Department of Human Oncology, University of Wisconsin School of Medicine and Public Health, Madison, Wisconsin 53792, USA.
Int J Radiat Oncol Biol Phys. 2013 Oct 1;87(2):290-6. doi: 10.1016/j.ijrobp.2013.06.009. Epub 2013 Jul 29.
Comprehensive neck radiation therapy (RT) has been shown to increase cerebrovascular disease (CVD) risk in advanced-stage head-and-neck cancer. We assessed whether more limited neck RT used for early-stage (T1-T2 N0) glottic cancer is associated with increased CVD risk, using the Surveillance, Epidemiology, and End Results (SEER)-Medicare linked database.
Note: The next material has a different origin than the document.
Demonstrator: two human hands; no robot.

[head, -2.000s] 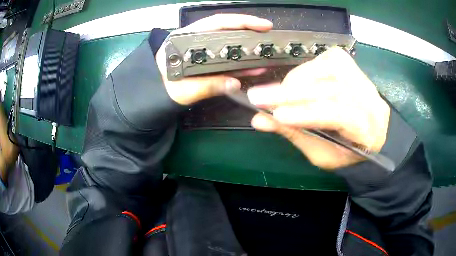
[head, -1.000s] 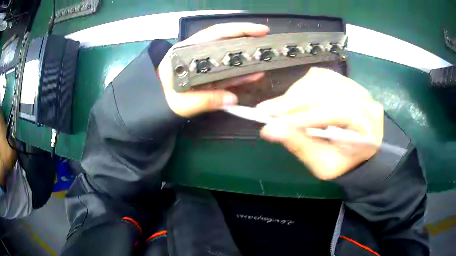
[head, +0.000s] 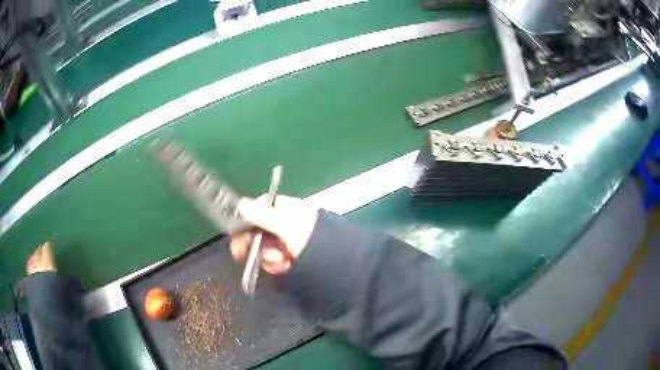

We identified patients ≥66 years of age with early-stage glottic laryngeal cancer from SEER diagnosed from 1992 to 2007. Patients treated with combined surgery and RT were excluded. Medicare CPT codes for carotid interventions, Medicare ICD-9 codes for cerebrovascular events, and SEER data for stroke as the cause of death were collected. Similarly, Medicare CPT and ICD-9 codes for peripheral vascular disease (PVD) were assessed to serve as an internal control between treatment groups.
A total of 1413 assessable patients (RT, n=1055; surgery, n=358) were analyzed. The actuarial 10-year risk of CVD was 56.5% (95% confidence interval 51.5%-61.5%) for the RT cohort versus 48.7% (41.1%-56.3%) in the surgery cohort (P=.27). The actuarial 10-year risk of PVD did not differ between the RT (52.7% [48.1%-57.3%]) and surgery cohorts (52.6% [45.2%-60.0%]) (P=.89). Univariate analysis showed an increased association of CVD with more recent diagnosis (P=.001) and increasing age (P=.001). On multivariate Cox analysis, increasing age (P<.001) and recent diagnosis (P=.002) remained significantly associated with a higher CVD risk, whereas the association of RT and CVD remained not statistically significant (HR=1.11 [0.91-1.37,] P=.31).
Elderly patients with early-stage laryngeal cancer have a high burden of cerebrovascular events after surgical management or RT. RT and surgery are associated with comparable risk for subsequent CVD development after treatment in elderly patients.
综合颈部放射治疗(RT)已被证明会增加晚期头颈部癌症患者的脑血管疾病(CVD)风险。我们使用监测、流行病学和最终结果(SEER)-医疗保险数据库评估了用于早期(T1-T2 N0)声门型喉癌的更有限的颈部 RT 是否与增加的 CVD 风险相关。
我们从 1992 年至 2007 年诊断的 SEER 中确定了年龄≥66 岁的早期声门型喉癌患者。排除接受联合手术和 RT 治疗的患者。收集了颈动脉介入治疗的 Medicare CPT 代码、脑血管事件的 Medicare ICD-9 代码和作为死亡原因的中风 SEER 数据。同样,评估了 Medicare CPT 和 ICD-9 代码用于外周血管疾病(PVD),以作为治疗组之间的内部对照。
共分析了 1413 例可评估患者(RT 组 1055 例;手术组 358 例)。RT 组的 10 年 CVD 累积发生率为 56.5%(95%置信区间 51.5%-61.5%),手术组为 48.7%(41.1%-56.3%)(P=.27)。RT 组(52.7%[48.1%-57.3%])和手术组的 10 年 PVD 累积发生率无差异(52.6%[45.2%-60.0%])(P=.89)。单因素分析显示,CVD 与最近诊断(P=.001)和年龄增加(P=.001)呈正相关。多变量 Cox 分析显示,年龄增加(P<.001)和最近诊断(P=.002)与 CVD 风险增加显著相关,而 RT 与 CVD 之间的关联仍无统计学意义(HR=1.11 [0.91-1.37],P=.31)。
接受手术治疗或 RT 的老年早期喉癌患者发生脑血管事件的负担很重。在老年患者中,RT 和手术与治疗后随后发生 CVD 的风险相当。